Bacterial chaperones to improve protein production in insect cells
In E. coli, our model protein is obtained mainly as highly active inclusion bodies. Our results show that although protein solubility can be enhanced by optimizing several parameters in the production process, conditions promoting high production levels result in decreased conformational quality of the protein. Since it is not possible to enhance simultaneously production yield and quality, process design should be optimized depending on the most relevant feature for the final use of the protein.
Moreover, the soluble version of this protein contains a wide range of soluble aggregates, which constitute a heterogeneous population regarding secondary structure and functionality of the protein. This indicates that inclusion bodies, being more homogeneous than their soluble counterparts, can be regarded as a narrow subpopulation among all the recombinant protein species. Moreover, the quality of the recombinant protein represents a statistical average of the quality of each of these species.
One of the most widely used strategies to improve solubility of recombinant proteins consists of coexpressing folding modulators.
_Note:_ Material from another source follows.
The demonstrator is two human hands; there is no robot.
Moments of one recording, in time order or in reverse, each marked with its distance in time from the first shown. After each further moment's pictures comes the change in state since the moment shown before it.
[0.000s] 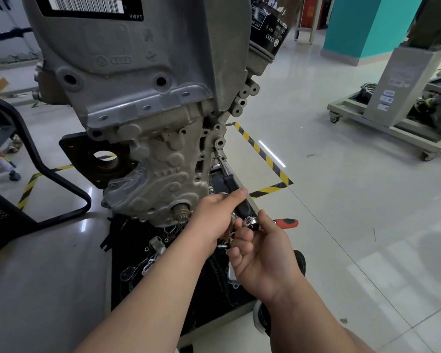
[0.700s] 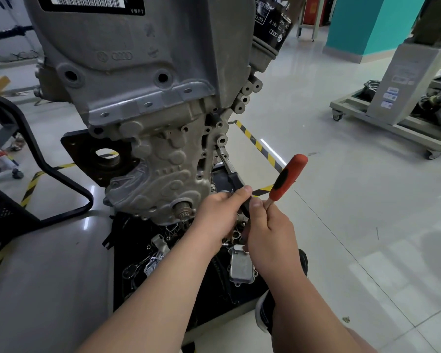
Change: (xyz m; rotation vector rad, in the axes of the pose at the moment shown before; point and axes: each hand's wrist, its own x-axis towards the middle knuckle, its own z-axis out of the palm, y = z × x) left_hand -0.001 0.002 0.004 0.119 0.055 0.046; right_hand 0.010 -0.001 -0.009 -1.272 0.307 -0.781
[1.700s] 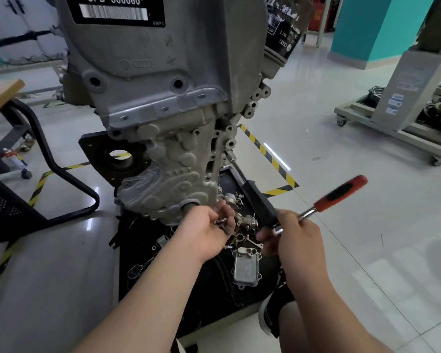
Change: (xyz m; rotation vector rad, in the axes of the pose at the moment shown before) left_hand -0.014 0.002 -0.029 -0.927 0.023 -0.408; right_hand -0.006 -0.007 -0.022 0.372 0.012 0.234
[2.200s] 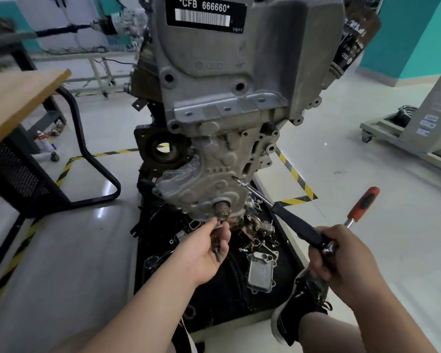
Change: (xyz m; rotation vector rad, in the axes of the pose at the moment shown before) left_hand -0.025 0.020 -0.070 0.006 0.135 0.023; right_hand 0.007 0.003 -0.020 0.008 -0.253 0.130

When the bacterial chaperone pair DnaK/DnaJ was coexpressed in E. coli together with our model GFP, we observed a decrease in aggregation, which was associated to proteolysis. Rehosting of these chaperones, together with our model protein, to the baculovirus expression system (using either cultured insect cells or larvae as hosts) allowed us to maintain the foldase activity of DnaKJ while avoiding their associated proteolytic activity, as it is dependent on bacterial proteases. By using the baculovirus expression system, we observed enhanced production levels (both total and soluble), proteolytic stability, solubility and biological activity of our recombinant protein when it was coexpressed with bacterial chaperones DnaKJ. Furthermore, the concept that yield and quality of the recombinant protein are antagonistic parameters that cannot be favored simultaneously in production processes has been proven in a eukaryotic system.
Finally, we have also demonstrated that bacterial chaperones are functional in a eukaryotic system. This expands the catalogue of folding modulators available for eukaryotic systems.
References
"Engineering and Production of Quality Viral Proteins in Prokaryotic and Eukaryotic Systems". PhD thesis defended by Mònica Martínez Alonso on 16 February at 12:00 in the Sala de Graus of the Facultat de Biociències.